Looks like you’ve got a storage device failure in process.
If you boot it from the snapshot that works, run:
dmesg
And see what the output is. My guess is that you’ll see that there are messages indicating read errors, write errors, or general I/O errors to the device nvme0n1p6.
There’s no failure in my device since it works pretty well in snapshot 20231106 (where I am right now). There’s no error in smartctl nor dmesg. This is why I believe it is some driver update issue.
The screen shows “writeback errors”. Can you post log contents from dmesg so we can see for ourselves, along with the smartctl output?
Just because it works in a particular snapshot doesn’t mean there isn’t something going on, and the photo you posted clearly shows at least btrfs errors.
You may need to run a filesystem check if the hardware is clear of errors.
There are no indications of hardware error. All those messages are btrfs related, not hardware related. There was at least one similar report, unfortunately without any follow-up:
These sorts of btrfs errors have thrown me off course too, thinking it was hardware related.
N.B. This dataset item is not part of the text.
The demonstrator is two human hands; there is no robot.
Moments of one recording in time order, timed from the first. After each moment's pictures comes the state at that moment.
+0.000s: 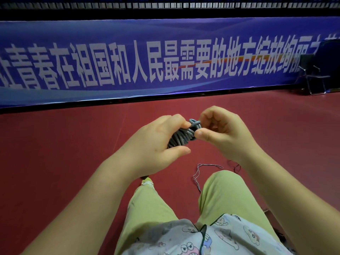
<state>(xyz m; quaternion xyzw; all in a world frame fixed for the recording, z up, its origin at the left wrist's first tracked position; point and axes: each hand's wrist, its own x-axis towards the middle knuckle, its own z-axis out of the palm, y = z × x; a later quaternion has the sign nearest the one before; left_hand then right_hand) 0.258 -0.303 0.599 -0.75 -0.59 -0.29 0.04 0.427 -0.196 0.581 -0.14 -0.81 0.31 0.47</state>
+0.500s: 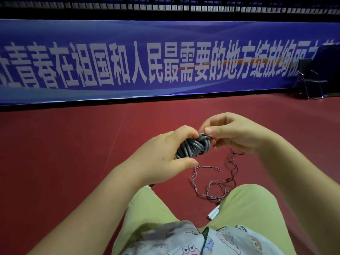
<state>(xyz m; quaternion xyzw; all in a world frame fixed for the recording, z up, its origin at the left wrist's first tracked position) 0.277 -0.295 0.585 -0.75 -0.60 -0.26 -0.05 0.454 -0.163 0.603 -0.17 -0.80 0.55 0.20</state>
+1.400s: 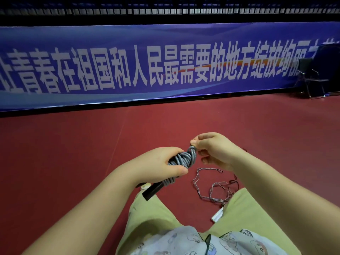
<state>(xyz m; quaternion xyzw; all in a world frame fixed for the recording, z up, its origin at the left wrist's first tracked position) 0.245 -0.264 0.560 -0.72 -0.64 -0.18 -0.19 0.408 -0.157 0.550 -0.34 -0.69 0.59 0.27</state>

The issue was with Btrfs RAID1C3 feature, I have detailed them in this thread.
All I can say is if you’re certain the hardware is alright, then disable btrfs features one by one until it works. Easier said than done though
Thank you all guys for your replies! Since these last days I did some tests and I noticed:
If I boot the snapshot 336 of 2024-03-28 and no rollback the system, the system runs without any problems and no error logs was given for hours (see log below)
I decide to rollback to 336, and the issue got back in a way I can’t even capture the log. See the picture taken.